• _EXERCISE PROMPT_: Copy each line of the entries below that contains the string "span".

=== DATASET ENTRIES ===

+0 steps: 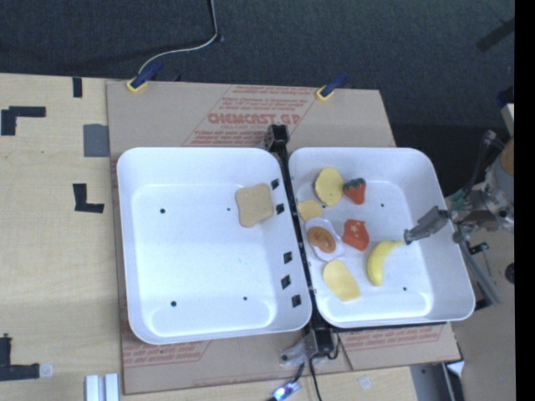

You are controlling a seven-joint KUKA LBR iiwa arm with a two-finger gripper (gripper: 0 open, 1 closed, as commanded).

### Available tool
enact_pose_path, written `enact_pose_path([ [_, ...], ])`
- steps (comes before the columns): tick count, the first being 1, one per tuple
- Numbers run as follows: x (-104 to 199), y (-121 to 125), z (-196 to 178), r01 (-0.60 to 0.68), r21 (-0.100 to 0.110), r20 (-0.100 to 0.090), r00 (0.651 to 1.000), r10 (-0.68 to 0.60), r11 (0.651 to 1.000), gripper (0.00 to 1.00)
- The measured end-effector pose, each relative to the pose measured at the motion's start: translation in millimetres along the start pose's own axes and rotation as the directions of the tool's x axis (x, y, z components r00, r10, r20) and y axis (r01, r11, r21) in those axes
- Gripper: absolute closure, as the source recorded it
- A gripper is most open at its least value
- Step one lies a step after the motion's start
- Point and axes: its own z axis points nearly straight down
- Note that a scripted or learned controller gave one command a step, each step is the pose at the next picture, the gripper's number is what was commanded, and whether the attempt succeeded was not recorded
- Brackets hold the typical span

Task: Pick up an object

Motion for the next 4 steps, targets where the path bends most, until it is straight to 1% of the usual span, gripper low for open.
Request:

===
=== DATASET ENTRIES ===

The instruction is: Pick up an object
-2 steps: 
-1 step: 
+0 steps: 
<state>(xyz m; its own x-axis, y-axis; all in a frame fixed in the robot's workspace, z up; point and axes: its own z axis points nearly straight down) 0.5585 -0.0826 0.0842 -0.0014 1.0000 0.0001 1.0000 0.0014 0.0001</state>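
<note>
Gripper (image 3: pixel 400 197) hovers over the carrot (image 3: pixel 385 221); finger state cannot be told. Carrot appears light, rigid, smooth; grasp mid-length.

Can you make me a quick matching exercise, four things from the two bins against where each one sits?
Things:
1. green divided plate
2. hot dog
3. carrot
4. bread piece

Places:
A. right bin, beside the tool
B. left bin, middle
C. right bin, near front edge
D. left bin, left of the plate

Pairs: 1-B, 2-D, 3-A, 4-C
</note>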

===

• _SOLUTION FOR THIS EXERCISE_:
- Brackets hold the typical span
Motion for the next 4 steps, targets where the path bends most, until it is straight to 1% of the usual span, gripper low for open.

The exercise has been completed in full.